Atomic Force Microscope Nanoindentation Analysis of Diffuse Astrocytic Tumor Elasticity: Relation with Tumor Histopathology

SIMPLE SUMMARY: Biomechanics has emerged as a key player in diffuse glioma progression and invasion, as the glioma cells interact both chemically and mechanically with the extracellular matrix to facilitate proliferation and cell migration, altering the mechanical properties of tumor and adjacent brain tissue. The quantification of these properties is expected to contribute to advances in glioma biology, diagnostic instrumentation, and treatment technology. Previous studies have associated isocitrate dehydrogenase gene family (IDH) mutations and World Health Organization (WHO) grade with differences in glioma elasticity, although not on fresh tissue specimens. This is the first study to investigate the combined influence of glioma IDH mutation status and WHO grade on both tumor and peritumoral white matter fresh tissue elasticity by using atomic force microscope (AFM) nanoindentation. It is also the first to systematically determine the elastic modulus of human white matter using AFM nanoindentation with spherical tips on fresh tissue slices ex vivo. ABSTRACT: This study aims to investigate the influence of isocitrate dehydrogenase gene family (IDH) mutations, World Health Organization (WHO) grade, and mechanical preconditioning on glioma and adjacent brain elasticity through standard monotonic and repetitive atomic force microscope (AFM) nanoindentation. The elastic modulus was measured ex vivo on fresh tissue specimens acquired during craniotomy from the tumor and the peritumoral white matter of 16 diffuse glioma patients.
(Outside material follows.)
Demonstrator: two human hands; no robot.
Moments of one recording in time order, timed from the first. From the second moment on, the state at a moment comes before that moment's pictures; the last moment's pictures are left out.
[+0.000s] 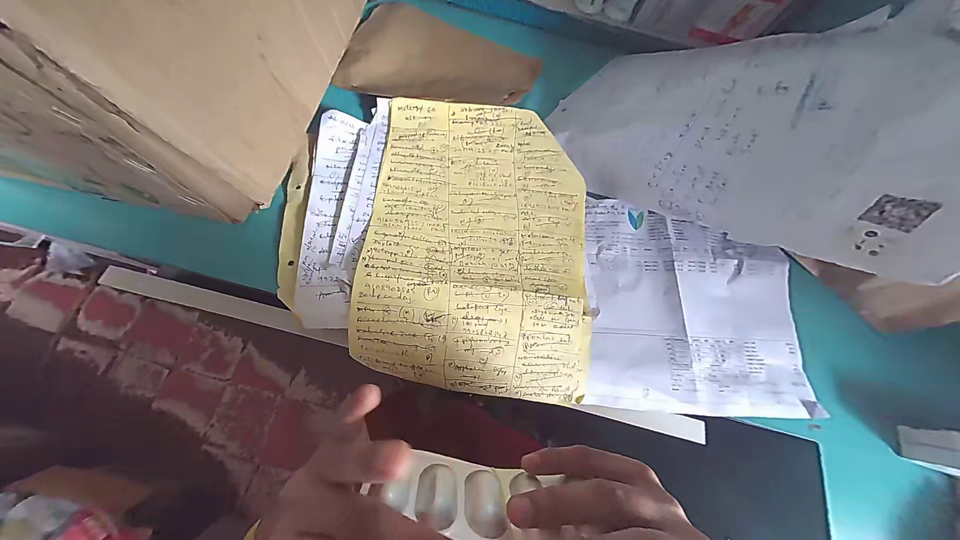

Linear mixed-effects models examined the impact of tumor traits and preconditioning on tissue elasticity. Tissues from IDH-mutant cases were stiffer than those from IDH-wildtype ones among anaplastic astrocytoma patients (p = 0.0496) but of similar elasticity to IDH-wildtype cases for diffuse astrocytoma patients (p = 0.480). The tumor was found to be non-significantly softer than white matter in anaplastic astrocytomas (p = 0.070), but of similar elasticity to adjacent brain in diffuse astrocytomas (p = 0.492) and glioblastomas (p = 0.593). During repetitive indentation, both tumor (p = 0.002) and white matter (p = 0.003) showed initial stiffening followed by softening. Stiffening was fully reversed in white matter (p = 0.942) and partially reversed in tumor (p = 0.015). Tissue elasticity comprises a phenotypic characteristic closely related to glioma histopathology. Heterogeneity between patients should be further explored.